AutoZone (NYSE: AZO), a leading retailer of automotive replacement parts, reported better than expected earnings and sales for the third quarter of 2019, aided by strong comparable store sales. The company’s stock gained nearly 3% early Tuesday following the announcement.
At $2.78 billion, third-quarter net sales were higher by 4.6% compared to the year-ago period and slightly above analysts’ consensus forecast. There was a 3.9% increase in domestic same-store sales during the quarter.
The benefit of positive comparable store performance was partially offset by lower merchandise margins, primarily due to a shift in mix. Meanwhile, gross margin rose to 53.6%, supported by gains from the sale of two businesses last year.
The benefit of positive comparable store performance was partially offset by lower merchandise margins
The company posted net income of $405.9 million or $15.99 per share for the April quarter, compared to $366.7 million or $13.42 per share in the corresponding period of last year. The bottom-line benefitted from a decline in the effective income tax rate.
During the third quarter, AutoZone opened 35 new stores in the US, eight in Mexico and three in Brazil. The total number of stores at the end of the quarter was 6,287 – 5,686 in US states, the District of Columbia and Puerto Rico; 576 in Mexico and 25 in Brazil. The addition of new stores and improved product placement pushed up the company’s inventory by 8%.

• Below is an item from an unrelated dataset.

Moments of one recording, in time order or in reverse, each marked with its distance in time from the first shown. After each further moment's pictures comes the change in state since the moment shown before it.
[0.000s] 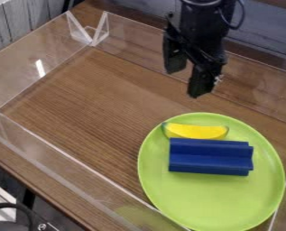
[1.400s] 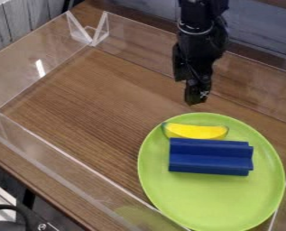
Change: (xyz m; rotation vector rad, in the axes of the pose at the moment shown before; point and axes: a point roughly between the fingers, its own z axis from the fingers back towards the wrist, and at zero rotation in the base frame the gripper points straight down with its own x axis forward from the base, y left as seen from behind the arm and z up) arm 0.029 0.024 -0.054 0.021 -0.063 -0.270
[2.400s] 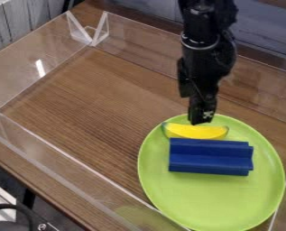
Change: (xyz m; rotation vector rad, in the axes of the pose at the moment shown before) arm 0.001 -0.053 0.012 -0.040 -0.026 -0.135
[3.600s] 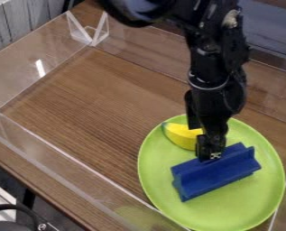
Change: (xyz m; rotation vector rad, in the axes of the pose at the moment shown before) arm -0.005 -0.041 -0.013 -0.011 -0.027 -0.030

“As we continue to invest in our business, we remain committed to our disciplined approach of increasing operating earnings and cash flow, and utilizing our balance sheet and capital effectively,” Bill Rhodes, chief executive officer of AutoZone, said.
AutoZone repurchased around 472,000 shares during the three-month period for $466 million at an average price of $987 per share.
The company’s shares jumped to an all-time high last month, crossing the $1,000-mark for the first time. Since the beginning of the year, the stock has gained 17%. It moved up about 3% Tuesday after the earnings report.